A Harvard and Columbia study found that long-term bilateral power purchases outside of organized markets were marked up compared to fuel costs. Many of these contracts were between affiliated generation and regulated distribution utilities. These markups were greater in utilities that had more residential customers because they were less likely to search for better deals and switch companies compared to other customer classes. Aside from market power, there could be reasons for bilateral contracting that is not based purely on costs, such as hedging or local development. The authors did not see evidence that renewable portfolio standards were responsible for the higher costs. In conclusion, they stated that their findings do not imply that electricity markets should remain regulated, but emphasized the importance of careful oversight of markets.
Independent studies show that RTO markets produce efficiency gains, but incomplete restructuring can add avoidable costs to customers’ retail bills and diminish these savings. While a thorough discussion of reforms needed to address the problems identified in the studies is beyond the scope of this article, the authors and other academics offer several ideas.
First, the researchers recommended better oversight and revisiting permissible affiliate relationships to improve restructuring implementation. Decision makers could better ensure that restructuring results in robust competition between multiple suppliers as well as independent distribution utilities that have incentives to efficiently serve end-use customers.
Improving data access and accuracy could also help regulators and stakeholders gauge what costs are reasonable to expect in rates. The researchers expressed a need for total bill data for all utilities with line items including indirect costs, flow-through revenues, and nonbypassable riders. Researchers also wanted data to reflect ownership and operator information for generation facilities and holding company structures. For example, EIA rate data are artificially suppressed because they include total electricity consumption by the distribution utility, even from customers who switched to a competitive generation supplier, while excluding revenues that flow through to affiliated companies.

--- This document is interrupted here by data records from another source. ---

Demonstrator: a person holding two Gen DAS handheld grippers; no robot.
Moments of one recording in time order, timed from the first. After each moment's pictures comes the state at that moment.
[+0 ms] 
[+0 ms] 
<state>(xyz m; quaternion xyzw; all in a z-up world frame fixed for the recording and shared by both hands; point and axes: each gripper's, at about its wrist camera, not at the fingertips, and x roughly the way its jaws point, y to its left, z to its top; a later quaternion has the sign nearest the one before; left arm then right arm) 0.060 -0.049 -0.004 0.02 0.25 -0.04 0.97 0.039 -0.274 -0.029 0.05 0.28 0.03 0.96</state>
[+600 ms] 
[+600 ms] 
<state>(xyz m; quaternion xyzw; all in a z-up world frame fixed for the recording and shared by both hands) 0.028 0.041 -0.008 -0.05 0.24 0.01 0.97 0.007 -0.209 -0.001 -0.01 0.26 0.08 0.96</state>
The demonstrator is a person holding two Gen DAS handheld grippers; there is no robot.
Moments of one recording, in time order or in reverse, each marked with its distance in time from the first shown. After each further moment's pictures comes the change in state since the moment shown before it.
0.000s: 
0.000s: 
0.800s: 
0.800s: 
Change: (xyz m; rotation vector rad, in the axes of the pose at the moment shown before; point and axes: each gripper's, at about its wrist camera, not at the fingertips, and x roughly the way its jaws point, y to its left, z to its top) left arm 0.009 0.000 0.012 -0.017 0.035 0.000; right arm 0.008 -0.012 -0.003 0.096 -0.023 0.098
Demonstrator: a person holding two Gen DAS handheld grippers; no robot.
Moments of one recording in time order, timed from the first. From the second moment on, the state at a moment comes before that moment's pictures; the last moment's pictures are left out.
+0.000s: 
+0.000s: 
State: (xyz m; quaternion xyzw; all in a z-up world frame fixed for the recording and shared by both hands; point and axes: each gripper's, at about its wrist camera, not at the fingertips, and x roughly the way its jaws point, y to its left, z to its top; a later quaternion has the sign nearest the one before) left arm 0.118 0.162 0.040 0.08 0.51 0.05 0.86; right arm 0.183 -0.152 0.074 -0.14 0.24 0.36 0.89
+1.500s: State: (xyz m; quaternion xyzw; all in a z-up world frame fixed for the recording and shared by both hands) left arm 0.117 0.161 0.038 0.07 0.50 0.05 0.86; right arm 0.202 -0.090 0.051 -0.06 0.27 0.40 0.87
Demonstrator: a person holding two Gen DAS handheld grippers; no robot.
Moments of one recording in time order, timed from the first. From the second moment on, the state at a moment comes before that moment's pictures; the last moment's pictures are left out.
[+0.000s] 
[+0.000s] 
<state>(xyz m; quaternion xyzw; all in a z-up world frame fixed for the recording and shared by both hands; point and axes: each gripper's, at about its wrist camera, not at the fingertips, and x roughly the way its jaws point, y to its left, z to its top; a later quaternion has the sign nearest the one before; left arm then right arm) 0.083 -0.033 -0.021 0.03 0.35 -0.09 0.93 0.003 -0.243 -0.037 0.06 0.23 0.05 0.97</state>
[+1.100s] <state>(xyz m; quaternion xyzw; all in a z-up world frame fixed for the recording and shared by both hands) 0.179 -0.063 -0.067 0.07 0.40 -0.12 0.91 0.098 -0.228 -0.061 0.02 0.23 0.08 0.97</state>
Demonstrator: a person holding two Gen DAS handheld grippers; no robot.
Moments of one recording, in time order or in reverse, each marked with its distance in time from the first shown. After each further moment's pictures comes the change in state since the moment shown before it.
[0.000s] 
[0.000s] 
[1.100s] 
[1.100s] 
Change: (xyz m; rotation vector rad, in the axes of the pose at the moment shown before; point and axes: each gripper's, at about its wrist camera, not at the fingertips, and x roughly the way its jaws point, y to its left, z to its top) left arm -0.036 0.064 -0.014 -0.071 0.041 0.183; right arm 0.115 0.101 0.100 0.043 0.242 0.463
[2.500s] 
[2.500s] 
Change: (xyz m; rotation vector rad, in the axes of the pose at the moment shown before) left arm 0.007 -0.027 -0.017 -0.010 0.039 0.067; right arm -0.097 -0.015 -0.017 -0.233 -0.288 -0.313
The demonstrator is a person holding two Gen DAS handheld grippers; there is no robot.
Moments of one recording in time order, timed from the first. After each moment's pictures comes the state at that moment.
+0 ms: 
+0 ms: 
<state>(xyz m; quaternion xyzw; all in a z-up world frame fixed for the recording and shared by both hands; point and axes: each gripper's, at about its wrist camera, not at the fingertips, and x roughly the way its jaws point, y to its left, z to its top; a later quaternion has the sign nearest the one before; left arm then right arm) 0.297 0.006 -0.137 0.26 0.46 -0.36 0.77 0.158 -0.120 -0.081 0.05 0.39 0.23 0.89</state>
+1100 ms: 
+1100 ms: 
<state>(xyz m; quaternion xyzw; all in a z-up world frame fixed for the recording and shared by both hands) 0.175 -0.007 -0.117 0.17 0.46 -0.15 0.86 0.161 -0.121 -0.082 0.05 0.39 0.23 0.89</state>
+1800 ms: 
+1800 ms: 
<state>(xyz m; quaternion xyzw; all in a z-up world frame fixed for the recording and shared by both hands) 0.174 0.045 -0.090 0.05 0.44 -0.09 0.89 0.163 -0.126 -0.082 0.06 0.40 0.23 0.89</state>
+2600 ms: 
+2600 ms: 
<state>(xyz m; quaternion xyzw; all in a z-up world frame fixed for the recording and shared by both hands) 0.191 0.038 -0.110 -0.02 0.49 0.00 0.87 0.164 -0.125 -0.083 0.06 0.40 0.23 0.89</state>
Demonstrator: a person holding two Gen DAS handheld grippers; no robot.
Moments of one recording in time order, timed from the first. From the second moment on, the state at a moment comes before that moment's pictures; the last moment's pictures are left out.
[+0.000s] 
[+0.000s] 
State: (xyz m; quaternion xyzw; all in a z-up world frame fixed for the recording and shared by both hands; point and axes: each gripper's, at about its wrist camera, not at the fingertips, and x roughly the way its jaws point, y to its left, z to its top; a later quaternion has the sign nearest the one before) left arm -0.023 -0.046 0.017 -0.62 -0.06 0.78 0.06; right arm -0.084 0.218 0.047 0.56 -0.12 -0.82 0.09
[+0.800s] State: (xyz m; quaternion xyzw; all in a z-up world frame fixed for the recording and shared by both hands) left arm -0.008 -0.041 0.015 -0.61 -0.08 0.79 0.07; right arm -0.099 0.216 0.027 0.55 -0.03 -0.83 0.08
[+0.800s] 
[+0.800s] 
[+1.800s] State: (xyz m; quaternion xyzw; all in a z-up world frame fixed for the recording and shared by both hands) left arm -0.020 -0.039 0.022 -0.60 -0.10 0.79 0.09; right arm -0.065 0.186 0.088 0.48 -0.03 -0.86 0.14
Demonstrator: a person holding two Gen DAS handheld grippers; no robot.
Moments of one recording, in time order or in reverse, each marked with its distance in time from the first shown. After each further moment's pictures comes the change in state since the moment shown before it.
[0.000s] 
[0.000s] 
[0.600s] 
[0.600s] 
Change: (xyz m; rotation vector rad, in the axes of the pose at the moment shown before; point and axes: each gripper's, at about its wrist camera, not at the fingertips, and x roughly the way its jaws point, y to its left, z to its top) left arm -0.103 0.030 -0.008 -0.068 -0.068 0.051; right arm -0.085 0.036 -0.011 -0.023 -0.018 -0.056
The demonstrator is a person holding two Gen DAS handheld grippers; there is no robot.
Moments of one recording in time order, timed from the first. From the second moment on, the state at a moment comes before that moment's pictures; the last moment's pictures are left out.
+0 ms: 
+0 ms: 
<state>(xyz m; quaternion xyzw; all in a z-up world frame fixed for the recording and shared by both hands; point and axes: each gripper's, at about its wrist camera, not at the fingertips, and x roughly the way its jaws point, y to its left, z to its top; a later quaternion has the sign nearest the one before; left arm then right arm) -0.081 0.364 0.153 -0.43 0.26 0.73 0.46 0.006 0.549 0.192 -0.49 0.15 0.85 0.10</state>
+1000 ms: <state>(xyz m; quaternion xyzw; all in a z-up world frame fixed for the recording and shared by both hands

Lastly, regulators could mitigate market power issues by improving customer engagement. The extent to which consumers can capture some of the savings created from competitive markets depends on their ability to respond to prices and put pressure on sellers to deliver value. Indeed, customers active in market bidding have the potential to neutralize supplier market power. Improving price signals to customers and providing them with devices that automate response can be important complementary mitigation strategies.